Exercise description: Filter the entries down to the lines holding "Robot", then copy those lines.
BEGIN Data supplied
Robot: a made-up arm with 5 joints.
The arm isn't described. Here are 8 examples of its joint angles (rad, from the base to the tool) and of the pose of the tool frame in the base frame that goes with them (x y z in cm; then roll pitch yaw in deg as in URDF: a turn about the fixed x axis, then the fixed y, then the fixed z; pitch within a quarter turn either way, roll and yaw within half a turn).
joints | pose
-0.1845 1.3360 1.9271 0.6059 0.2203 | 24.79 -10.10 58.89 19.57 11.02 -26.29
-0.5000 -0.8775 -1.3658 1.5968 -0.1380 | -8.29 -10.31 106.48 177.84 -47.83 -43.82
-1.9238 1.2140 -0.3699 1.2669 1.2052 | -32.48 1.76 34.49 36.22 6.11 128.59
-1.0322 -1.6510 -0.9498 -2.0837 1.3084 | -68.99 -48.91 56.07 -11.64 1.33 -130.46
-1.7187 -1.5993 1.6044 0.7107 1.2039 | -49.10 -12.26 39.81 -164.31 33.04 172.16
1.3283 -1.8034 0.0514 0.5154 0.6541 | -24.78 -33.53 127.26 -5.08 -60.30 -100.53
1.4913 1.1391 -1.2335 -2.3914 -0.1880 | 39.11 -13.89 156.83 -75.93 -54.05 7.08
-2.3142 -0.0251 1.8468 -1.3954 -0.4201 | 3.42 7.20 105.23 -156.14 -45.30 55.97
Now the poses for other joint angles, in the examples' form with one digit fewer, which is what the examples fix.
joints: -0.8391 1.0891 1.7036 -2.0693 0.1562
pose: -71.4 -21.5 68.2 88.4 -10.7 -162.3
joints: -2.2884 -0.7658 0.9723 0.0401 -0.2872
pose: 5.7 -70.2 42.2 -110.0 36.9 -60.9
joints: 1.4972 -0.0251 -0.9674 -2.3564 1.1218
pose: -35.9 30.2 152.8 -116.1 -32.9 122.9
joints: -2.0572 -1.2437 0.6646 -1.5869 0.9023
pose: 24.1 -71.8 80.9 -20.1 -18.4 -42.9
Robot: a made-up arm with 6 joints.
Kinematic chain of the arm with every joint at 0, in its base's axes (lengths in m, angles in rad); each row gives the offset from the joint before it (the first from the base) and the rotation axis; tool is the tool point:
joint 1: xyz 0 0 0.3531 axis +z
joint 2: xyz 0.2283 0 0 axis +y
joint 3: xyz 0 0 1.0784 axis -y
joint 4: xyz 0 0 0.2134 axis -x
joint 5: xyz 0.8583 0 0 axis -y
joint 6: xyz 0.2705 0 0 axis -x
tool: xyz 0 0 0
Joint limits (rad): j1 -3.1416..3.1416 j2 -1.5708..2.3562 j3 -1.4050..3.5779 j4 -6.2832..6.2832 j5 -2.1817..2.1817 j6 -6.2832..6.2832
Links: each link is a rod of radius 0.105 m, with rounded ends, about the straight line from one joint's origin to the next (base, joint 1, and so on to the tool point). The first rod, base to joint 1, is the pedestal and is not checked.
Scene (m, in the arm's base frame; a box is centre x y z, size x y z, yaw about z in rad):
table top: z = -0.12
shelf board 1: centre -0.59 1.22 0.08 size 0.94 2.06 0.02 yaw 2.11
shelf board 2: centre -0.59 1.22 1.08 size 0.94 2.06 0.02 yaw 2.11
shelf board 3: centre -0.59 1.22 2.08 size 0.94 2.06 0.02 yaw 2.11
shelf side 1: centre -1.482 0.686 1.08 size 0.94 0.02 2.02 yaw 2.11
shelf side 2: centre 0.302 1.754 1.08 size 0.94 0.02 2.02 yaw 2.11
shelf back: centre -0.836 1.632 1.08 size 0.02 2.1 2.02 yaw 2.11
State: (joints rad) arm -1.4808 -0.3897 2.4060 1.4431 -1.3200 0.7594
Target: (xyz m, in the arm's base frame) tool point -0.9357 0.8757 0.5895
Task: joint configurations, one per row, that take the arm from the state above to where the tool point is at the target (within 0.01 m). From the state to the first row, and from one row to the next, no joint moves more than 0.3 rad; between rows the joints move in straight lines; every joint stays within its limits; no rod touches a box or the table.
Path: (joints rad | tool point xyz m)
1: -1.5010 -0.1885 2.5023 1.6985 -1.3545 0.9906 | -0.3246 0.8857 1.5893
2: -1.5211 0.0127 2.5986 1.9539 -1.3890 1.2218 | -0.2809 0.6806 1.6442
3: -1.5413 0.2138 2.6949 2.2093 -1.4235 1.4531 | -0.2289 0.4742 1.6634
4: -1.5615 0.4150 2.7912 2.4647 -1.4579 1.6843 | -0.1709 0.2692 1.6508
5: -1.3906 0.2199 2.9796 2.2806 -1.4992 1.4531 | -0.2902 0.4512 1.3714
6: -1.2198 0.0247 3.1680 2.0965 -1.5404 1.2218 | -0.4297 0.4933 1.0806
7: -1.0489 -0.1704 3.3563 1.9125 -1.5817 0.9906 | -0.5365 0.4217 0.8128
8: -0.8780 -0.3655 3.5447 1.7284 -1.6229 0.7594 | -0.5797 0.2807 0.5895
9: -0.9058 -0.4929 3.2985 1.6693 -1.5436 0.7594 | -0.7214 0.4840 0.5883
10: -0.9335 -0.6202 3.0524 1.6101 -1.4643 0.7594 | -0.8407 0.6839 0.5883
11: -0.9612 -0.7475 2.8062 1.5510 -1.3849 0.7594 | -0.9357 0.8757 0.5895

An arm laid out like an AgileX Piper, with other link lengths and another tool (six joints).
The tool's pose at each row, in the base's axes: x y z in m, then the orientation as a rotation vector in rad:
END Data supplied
Answer:
Robot: a made-up arm with 5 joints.
Robot: a made-up arm with 6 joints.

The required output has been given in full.